If the house is a masterpiece, why has it been totally forgotten? Indeed, after the late ’60s, it sunk into oblivion and has remained shrouded in a fog of forgetfulness. The reason is the “narcissist” retour à l’ordre, in which postmodernism’s deep conservatism replaced the experimental, daring spirit of the ’60s.6

The house was perceived as an aesthetic outcast in Lincoln. The same reception has befallen too many Modernist buildings. To name what was probably the first such case, the contemporary Viennese press universally reviled Adolf Loos’s shop on the Michaeler Platz in Vienna. Emperor Franz Josef said it “had no eyebrows” (i.e., no pediment above the windows). Today it is called an architectural masterpiece in the tourist guides.
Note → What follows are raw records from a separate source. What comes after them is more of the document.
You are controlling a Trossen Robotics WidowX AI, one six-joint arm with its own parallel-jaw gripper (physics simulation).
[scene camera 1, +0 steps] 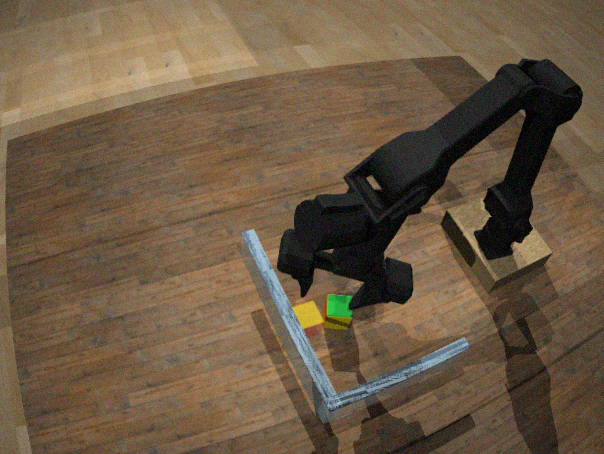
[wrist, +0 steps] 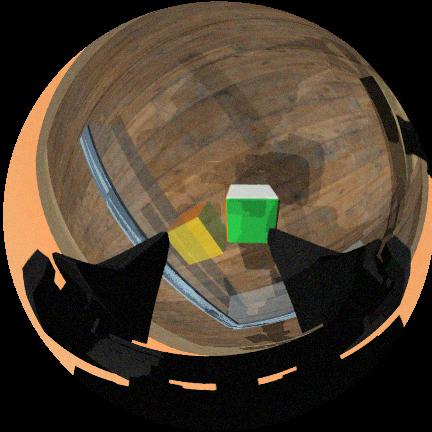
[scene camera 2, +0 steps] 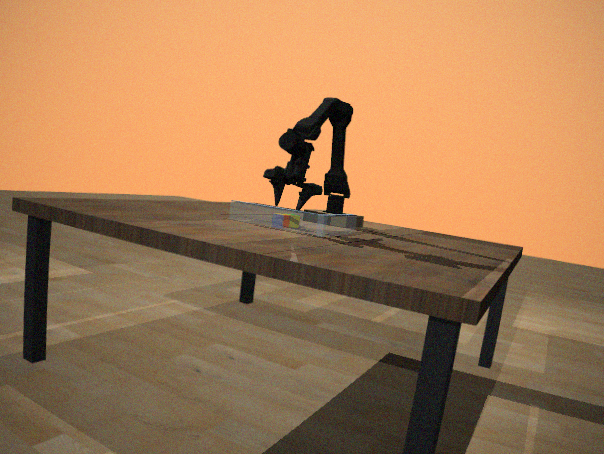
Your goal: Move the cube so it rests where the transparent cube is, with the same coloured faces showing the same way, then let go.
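Seen in the pictures: gripper, between the fingertips: [scene camera 1: 326,301] [wrist: 218,236]; arm's base, origin of its link: [scene camera 1: 493,243] [scene camera 2: 334,213].
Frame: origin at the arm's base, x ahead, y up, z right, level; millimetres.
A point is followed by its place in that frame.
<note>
The solid cube [scene camera 1: 339,306] {x 322, y -2, z -58 mm} [scene camera 2: 295,220] [wrist: 251,221] {x 320, y -2, z -55 mm} rests on the table, green face up, with a yellow side in scene camera 1 and a white side in the wrist view. The transparent cube [scene camera 1: 307,315] {x 373, y -2, z -63 mm} [scene camera 2: 278,221] [wrist: 195,240] {x 369, y -2, z -59 mm} is beside it, nearer the long wall, turned at a different angle, yellow face up; a reddish side shows in scene camera 1. My gripper [scene camera 1: 327,301] {x 343, y 12, z -52 mm} [scene camera 2: 288,206] {x 343, y 12, z -52 mm} [wrist: 218,236] {x 343, y 12, z -52 mm} is open and empty, above the cubes. One fingertip overlaps the solid cube's edge in the wrist view; contact cannot be told.
A pale blue-edged, see-through L-shaped wall [scene camera 1: 282,305] {x 409, y 19, z -50 mm} [wrist: 122,220] {x 414, y 18, z -15 mm} stands past the transparent cube, and its shorter arm [scene camera 1: 400,374] {x 276, y 19, z -197 mm} runs along the near side. The arm's base block [scene camera 1: 462,245] {x 52, y -22, z 23 mm} stands at the right in scene camera 1. The wooden table [scene camera 1: 125,200] {x 636, y -41, z 250 mm} [scene camera 2: 200,245] {x 825, y -51, z -225 mm} carries everything.
</note>
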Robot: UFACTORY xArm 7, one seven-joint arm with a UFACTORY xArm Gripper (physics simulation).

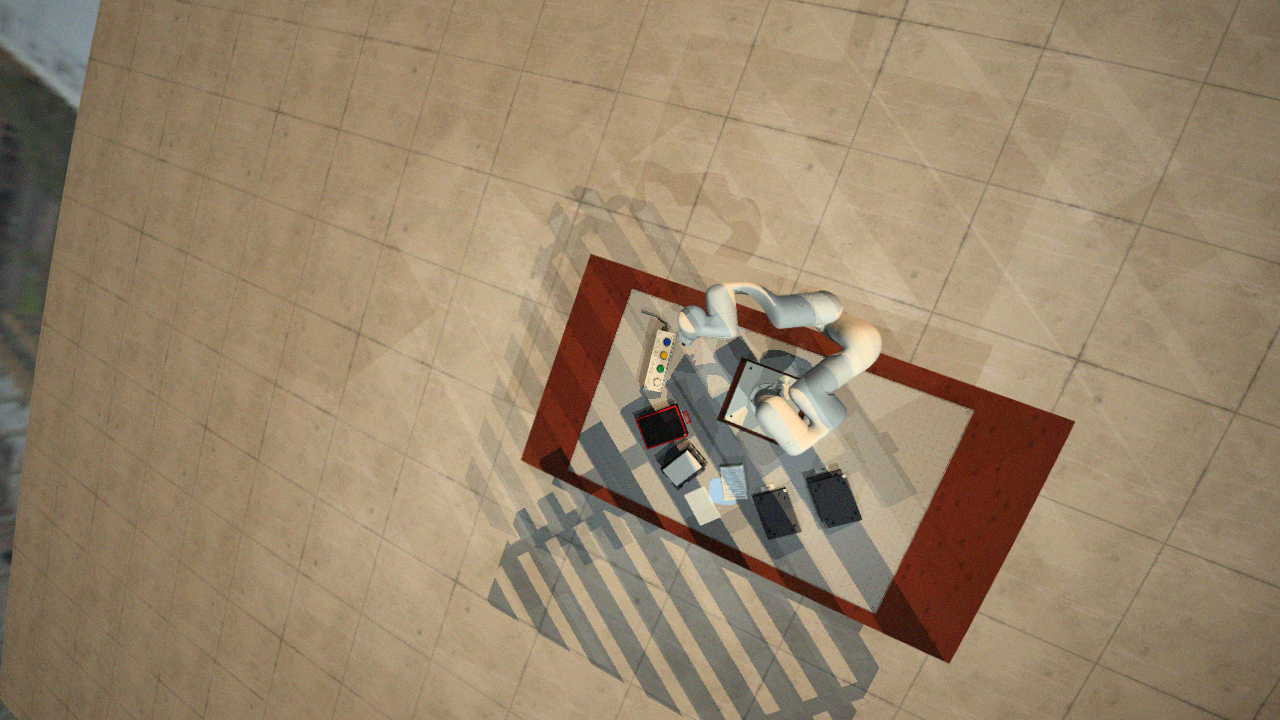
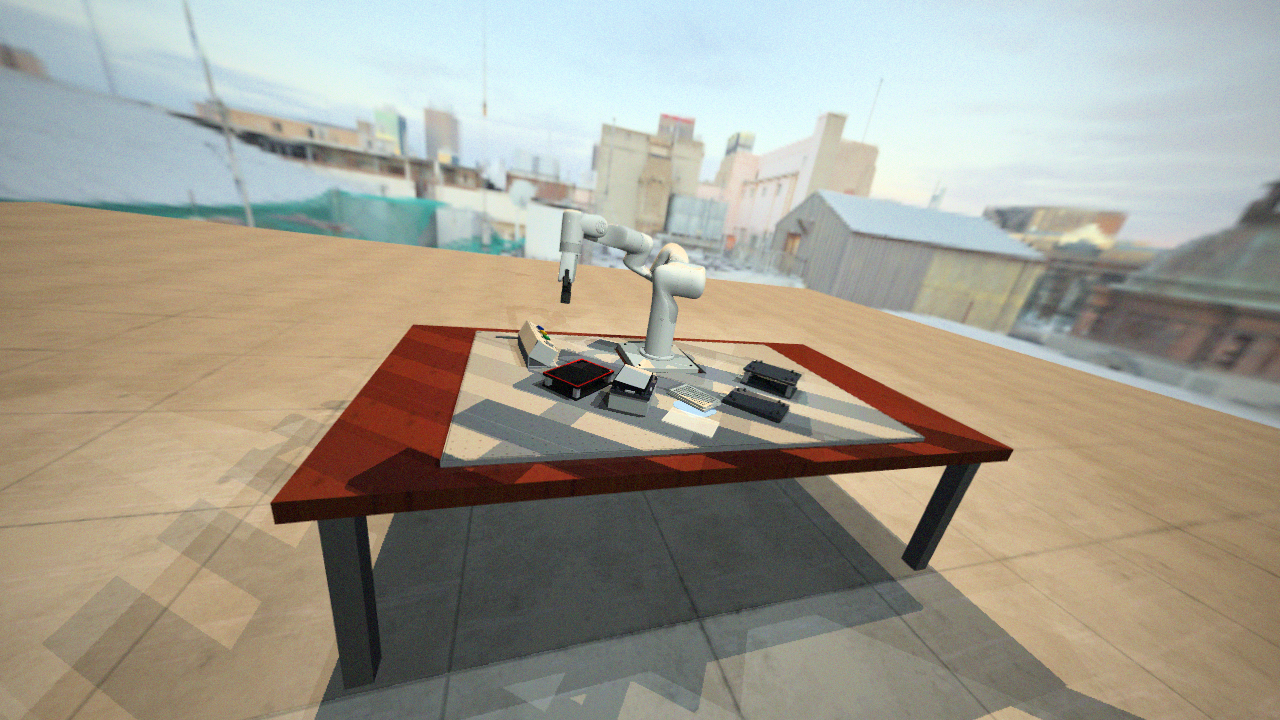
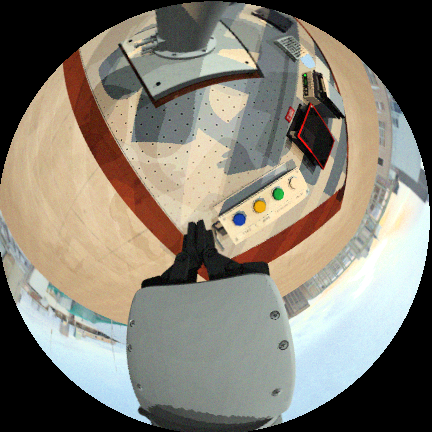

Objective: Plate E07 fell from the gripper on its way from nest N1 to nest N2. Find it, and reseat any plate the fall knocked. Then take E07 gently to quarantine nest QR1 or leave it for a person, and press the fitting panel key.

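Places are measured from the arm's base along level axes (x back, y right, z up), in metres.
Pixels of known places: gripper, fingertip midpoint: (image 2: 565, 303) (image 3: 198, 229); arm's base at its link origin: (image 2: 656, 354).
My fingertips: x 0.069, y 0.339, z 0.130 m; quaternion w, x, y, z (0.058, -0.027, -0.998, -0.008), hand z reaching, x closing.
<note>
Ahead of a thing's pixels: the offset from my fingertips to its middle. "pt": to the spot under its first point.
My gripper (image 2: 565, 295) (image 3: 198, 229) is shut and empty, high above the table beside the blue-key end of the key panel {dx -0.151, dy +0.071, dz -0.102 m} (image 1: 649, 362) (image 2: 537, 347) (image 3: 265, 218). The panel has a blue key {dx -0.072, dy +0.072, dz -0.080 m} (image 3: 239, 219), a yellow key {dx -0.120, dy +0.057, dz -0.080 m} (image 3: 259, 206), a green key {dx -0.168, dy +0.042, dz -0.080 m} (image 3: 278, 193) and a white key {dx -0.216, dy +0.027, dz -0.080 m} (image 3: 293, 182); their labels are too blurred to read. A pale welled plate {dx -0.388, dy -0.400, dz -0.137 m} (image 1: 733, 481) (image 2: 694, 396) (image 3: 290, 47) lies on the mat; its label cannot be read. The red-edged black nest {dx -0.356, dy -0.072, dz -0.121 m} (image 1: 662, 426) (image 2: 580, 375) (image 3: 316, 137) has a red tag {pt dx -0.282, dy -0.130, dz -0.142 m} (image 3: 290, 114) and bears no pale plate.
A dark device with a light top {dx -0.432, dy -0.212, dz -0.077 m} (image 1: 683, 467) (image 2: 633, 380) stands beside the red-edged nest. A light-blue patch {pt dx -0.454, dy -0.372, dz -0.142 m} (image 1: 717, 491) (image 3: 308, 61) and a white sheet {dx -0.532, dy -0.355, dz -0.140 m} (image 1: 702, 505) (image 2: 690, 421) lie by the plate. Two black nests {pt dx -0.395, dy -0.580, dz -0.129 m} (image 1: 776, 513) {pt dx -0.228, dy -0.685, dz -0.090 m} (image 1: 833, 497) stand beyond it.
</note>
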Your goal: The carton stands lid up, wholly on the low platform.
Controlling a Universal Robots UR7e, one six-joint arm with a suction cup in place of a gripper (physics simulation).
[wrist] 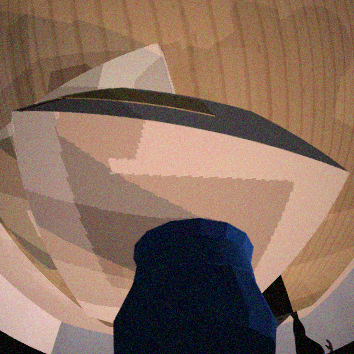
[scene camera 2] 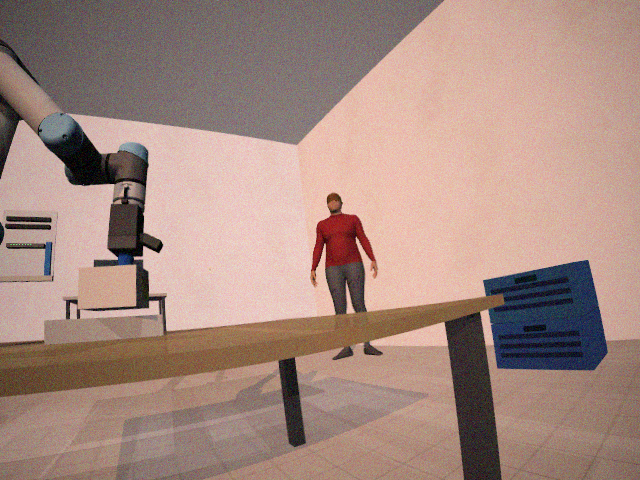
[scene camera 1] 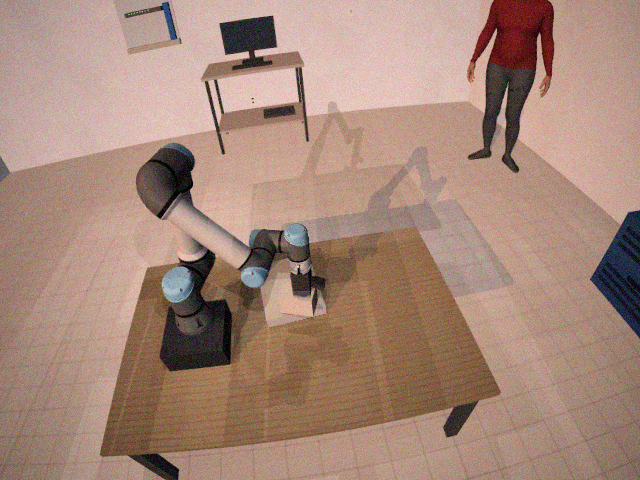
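Where they show: end effector, tool point: (wrist: pixel 192 232) (scene camera 2: pixel 125 274); arm's base, origin of the base link: (scene camera 1: pixel 195 319).
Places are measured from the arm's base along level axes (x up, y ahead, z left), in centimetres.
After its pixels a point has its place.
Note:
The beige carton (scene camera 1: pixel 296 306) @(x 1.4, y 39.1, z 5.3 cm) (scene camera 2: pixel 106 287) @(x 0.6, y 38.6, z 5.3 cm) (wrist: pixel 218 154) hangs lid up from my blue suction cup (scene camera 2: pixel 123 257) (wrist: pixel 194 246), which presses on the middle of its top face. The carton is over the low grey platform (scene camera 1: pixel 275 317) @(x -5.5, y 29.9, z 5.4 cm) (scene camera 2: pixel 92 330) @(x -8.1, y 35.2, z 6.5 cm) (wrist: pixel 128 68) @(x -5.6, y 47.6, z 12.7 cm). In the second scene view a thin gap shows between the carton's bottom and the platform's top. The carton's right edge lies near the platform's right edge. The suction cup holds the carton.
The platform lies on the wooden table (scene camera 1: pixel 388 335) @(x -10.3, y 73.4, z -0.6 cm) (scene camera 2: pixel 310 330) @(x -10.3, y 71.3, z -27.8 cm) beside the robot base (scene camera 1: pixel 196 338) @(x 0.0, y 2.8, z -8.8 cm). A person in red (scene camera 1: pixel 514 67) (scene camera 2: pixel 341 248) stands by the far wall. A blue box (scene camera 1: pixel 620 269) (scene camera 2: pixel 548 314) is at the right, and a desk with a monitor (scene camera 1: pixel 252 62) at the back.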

What a tragedy that the Lincoln House, before it could become a cult object, was torn down by someone who bought it in 2001. One wonders how the town of Lincoln could have permitted this.

Stevens is glad that she and McNulty (who died in 1984) got the opportunity to build it in the first place, because she believes it brought an architectural idea through the process of construction without sacrificing its power or integrity. “From idea to reality and back to idea: The circle is now complete,” she declares philosophically, even transcendentally.

I am collaborating with the architecture department at UCLA to rebuild the house in 3D for an exhibition at MIT planned for 2007. It may yet be possible to get a faint sense of what being in this small masterpiece was like.

1 Julius Shulman in a telephone conversation, November 1999.

2 For this essay, I interviewed Mary Otis Stevens in October 1999 and October 2004.

3 See Gwendolyn Wright, Moralism and the Model Home: Domestic Architecture and Cultural Conflict in Chicago, 1873–1913 (Chicago: University of Chicago Press, 1980).

4 World of Variation (New York: George Braziller, 1970), 74.

5 Shape of Community: Realization of Human Potential, with cartoons drawn by Ivan Chermayeff (Harmondsworth, England: Penguin, 1971).

6 Liane Lefaivre, Alexander Tzonis, “The Narcissist Phase in Architecture,” Harvard Architectural Review, 1980, 52–61.